Die Antragsgegnerin hielt sich im Übrigen an ihre auf der Grundlage des § 21 BBG erlassene Beurteilungsrichtlinie (Richtlinie für die Beurteilung von Beamtinnen und Beamten im Geschäftsbereich des BMI ohne Bundespolizei v. 13. September 2011) und an die Anforderungen der §§ 49, 50 BLV.

Nach alldem war wie tenoriert zu beschließen. Einen dem Klageantrag voll stattgebenden Beschlusstenor konnte die Kammer jedoch nicht auswerfen, da es der Antragsgegnerin nicht verwehrt ist, den Beförderungsdienstposten mit dem Beigeladenen oder einem Dritten zu besetzen. Nur so kann dem Interesse der Antragsgegnerin an der Vermeidung einer Stellenblockade und damit an der Funktionsfähigkeit der öffentlichen Verwaltung Rechnung getragen werden.
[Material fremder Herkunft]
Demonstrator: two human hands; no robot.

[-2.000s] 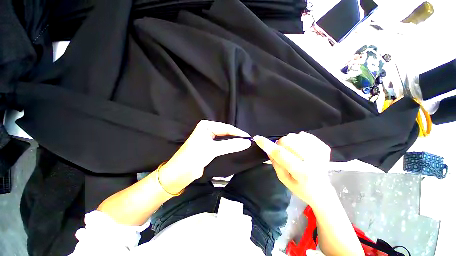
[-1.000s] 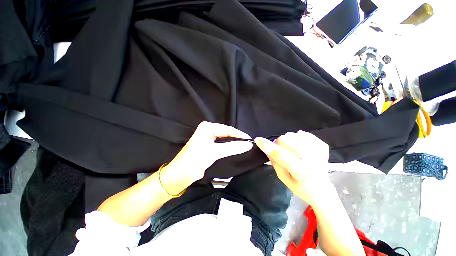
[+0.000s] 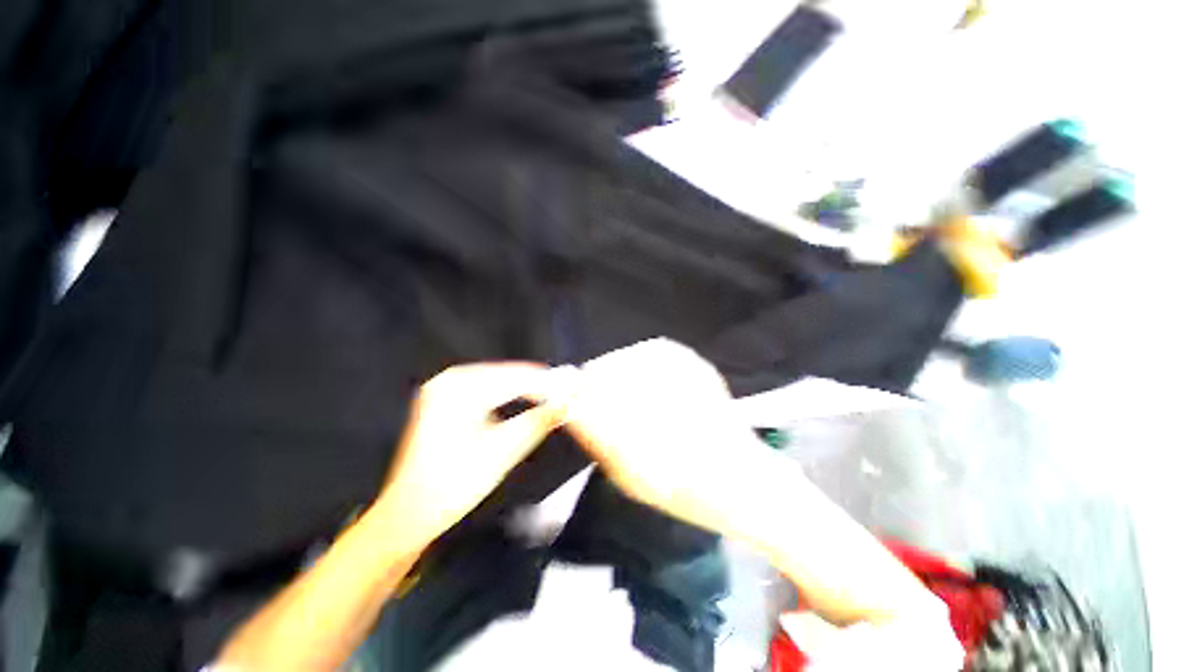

Dem Antragsteller entstehen hierdurch auch keine Nachteile, da die Übergangszeit bei einer erneuten Besetzungsentscheidung nicht zugunsten des Beigeladenen berücksichtigt werden darf (BVerwG, Beschluss vom 10. Mai 2016 - 2 VR 2/15 -, Rn. 33, juris). Auch ist es der Antragsgegnerin nicht verwehrt, das Auswahlverfahren aus sachlichen Gründen abzubrechen (BVerwG a.a.O., Rn. 18).

Die Kostenentscheidung folgt aus den §§ 155 Abs. 1 S.1, 154 Abs. 3, 162 Abs. 3 VwGO. Da der Antragsteller mit seinem Antrag zur Rückgängigmachung der Stellenbesetzung erfolglos blieb, waren die Kosten im tenorierten Verhältnis zu teilen (Kopp/Schenke VwGO, 22. Auflage 2016, § 155 Rn.2).

Die Festsetzung des Wertes des Streitgegenstandes ergibt sich aus §§ 53 Abs. 1 Ziff. 1, 52 Abs. 1, 6 GKG. Da Eilverfahren in beamtenrechtlichen Konkurrenten- und Beförderungsstreitverfahren nach der neueren verfassungs- und verwaltungsgerichtlichen Rechtsprechung regelmäßig die Funktion des Hauptsacheverfahrens übernehmen, ist für die Streitwertberechnung der sog. kleine Gesamtstatus maßgeblich, ohne den sich hieraus ergebenden Wert nach Ziff. 1.5 des Streitwertkataloges nochmals zu vermindern. Hiernach sind Ausgangsgröße die Summe der für ein Jahr als Endgrundgehalt zu zahlenden Bezüge der erstrebten Besoldungsgruppe (hier A 13g) mit Ausnahme nicht ruhegehaltsfähiger Zulagen. Da das Verfahren die Verleihung eines anderen Amtes betrifft, ist der Streitwert gem. § 52 Abs. 6 S.4 GKG auf die Hälfte des sich aus Satz 1 der Vorschrift ergebenden Betrages zu reduzieren (OVG RP, Beschluss vom 23. Dezember 2013 - 2 B 11209/13.OVG m.w.N. - juris).